**WHAT IS REQUIRED**
Reproduce the full listing exactly.

**DATA LISTING**

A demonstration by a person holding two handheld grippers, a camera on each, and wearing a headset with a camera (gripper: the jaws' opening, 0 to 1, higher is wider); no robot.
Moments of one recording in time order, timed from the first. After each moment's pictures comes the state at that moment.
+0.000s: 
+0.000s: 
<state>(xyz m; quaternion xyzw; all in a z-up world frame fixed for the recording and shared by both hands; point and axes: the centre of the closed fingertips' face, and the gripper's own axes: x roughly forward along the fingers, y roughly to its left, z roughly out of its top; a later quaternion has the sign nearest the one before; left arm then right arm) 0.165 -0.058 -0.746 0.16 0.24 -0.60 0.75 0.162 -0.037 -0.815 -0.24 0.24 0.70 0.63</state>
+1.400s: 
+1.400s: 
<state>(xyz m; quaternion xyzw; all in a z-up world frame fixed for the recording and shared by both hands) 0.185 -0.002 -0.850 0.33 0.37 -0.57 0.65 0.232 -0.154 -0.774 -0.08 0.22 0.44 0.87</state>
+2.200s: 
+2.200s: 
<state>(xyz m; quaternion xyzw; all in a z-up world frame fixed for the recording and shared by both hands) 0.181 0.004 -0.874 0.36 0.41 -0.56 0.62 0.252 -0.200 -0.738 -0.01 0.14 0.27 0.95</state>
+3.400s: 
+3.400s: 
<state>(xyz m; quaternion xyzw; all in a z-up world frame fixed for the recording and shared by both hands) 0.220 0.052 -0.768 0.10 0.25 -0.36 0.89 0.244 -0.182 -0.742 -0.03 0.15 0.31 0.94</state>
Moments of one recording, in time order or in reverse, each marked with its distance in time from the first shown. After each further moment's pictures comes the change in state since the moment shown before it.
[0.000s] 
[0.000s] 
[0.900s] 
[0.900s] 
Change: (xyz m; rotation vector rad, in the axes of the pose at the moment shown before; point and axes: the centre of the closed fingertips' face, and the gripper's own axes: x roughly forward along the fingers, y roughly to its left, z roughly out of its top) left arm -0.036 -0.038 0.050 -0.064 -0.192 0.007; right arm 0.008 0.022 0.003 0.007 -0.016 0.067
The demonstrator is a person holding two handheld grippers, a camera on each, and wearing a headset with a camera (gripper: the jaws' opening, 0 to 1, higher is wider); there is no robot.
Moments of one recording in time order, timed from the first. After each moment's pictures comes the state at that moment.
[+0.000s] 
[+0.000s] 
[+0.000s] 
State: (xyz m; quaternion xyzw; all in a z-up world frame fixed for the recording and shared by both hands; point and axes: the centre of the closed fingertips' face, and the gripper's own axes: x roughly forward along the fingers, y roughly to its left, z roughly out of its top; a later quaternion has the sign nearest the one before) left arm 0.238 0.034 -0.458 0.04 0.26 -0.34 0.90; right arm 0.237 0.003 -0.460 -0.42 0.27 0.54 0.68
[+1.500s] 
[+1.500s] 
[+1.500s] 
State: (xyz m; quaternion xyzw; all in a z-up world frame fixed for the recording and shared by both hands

**COMPLETED EXERCISE**
A demonstration by a person holding two handheld grippers, a camera on each, and wearing a headset with a camera (gripper: the jaws' opening, 0 to 1, higher is wider); no robot.
Moments of one recording in time order, timed from the first. After each moment's pictures comes the state at that moment.
+0.000s: 
+0.000s: 
<state>(xyz m; quaternion xyzw; all in a z-up world frame fixed for the recording and shared by both hands; point and axes: the centre of the closed fingertips' face, and the gripper's own axes: x roughly forward along the fingers, y roughly to its left, z roughly out of its top; a later quaternion has the sign nearest the one before; left arm then right arm) 0.165 -0.058 -0.746 0.16 0.24 -0.60 0.75 0.162 -0.037 -0.815 -0.24 0.24 0.70 0.63</state>
+1.400s: 
+1.400s: 
<state>(xyz m; quaternion xyzw; all in a z-up world frame fixed for the recording and shared by both hands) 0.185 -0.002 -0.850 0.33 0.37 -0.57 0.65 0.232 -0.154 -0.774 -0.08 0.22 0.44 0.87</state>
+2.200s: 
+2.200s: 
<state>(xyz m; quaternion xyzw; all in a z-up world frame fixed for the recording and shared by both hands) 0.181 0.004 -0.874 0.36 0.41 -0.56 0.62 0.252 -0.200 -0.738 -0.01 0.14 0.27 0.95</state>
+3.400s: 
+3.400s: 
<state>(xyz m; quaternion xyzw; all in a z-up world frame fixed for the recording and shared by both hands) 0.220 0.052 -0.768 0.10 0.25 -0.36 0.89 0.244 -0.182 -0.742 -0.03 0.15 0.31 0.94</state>
Moments of one recording, in time order or in reverse, each marked with its distance in time from the first shown. After each further moment's pictures comes the change in state since the moment shown before it.
[0.000s] 
[0.000s] 
[0.900s] 
[0.900s] 
Change: (xyz m; rotation vector rad, in the axes of the pose at the moment shown before; point and axes: the centre of the closed fingertips' face, and the gripper's own axes: x roughly forward along the fingers, y roughly to its left, z roughly out of its top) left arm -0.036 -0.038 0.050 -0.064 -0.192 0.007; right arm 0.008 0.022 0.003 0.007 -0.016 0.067
The demonstrator is a person holding two handheld grippers, a camera on each, and wearing a headset with a camera (gripper: the jaws' opening, 0 to 1, higher is wider); there is no robot.
Moments of one recording in time order, timed from the first. After each moment's pictures comes the state at that moment.
[+0.000s] 
[+0.000s] 
[+0.000s] 
State: (xyz m; quaternion xyzw; all in a z-up world frame fixed for the recording and shared by both hands; point and axes: the centre of the closed fingertips' face, and the gripper's own axes: x roughly forward along the fingers, y roughly to its left, z roughly out of its top; a later quaternion has the sign nearest the one before) left arm 0.238 0.034 -0.458 0.04 0.26 -0.34 0.90; right arm 0.237 0.003 -0.460 -0.42 0.27 0.54 0.68
[+1.500s] 
[+1.500s] 
[+1.500s] 
State: (xyz m; quaternion xyzw; all in a z-up world frame fixed for the recording and shared by both hands

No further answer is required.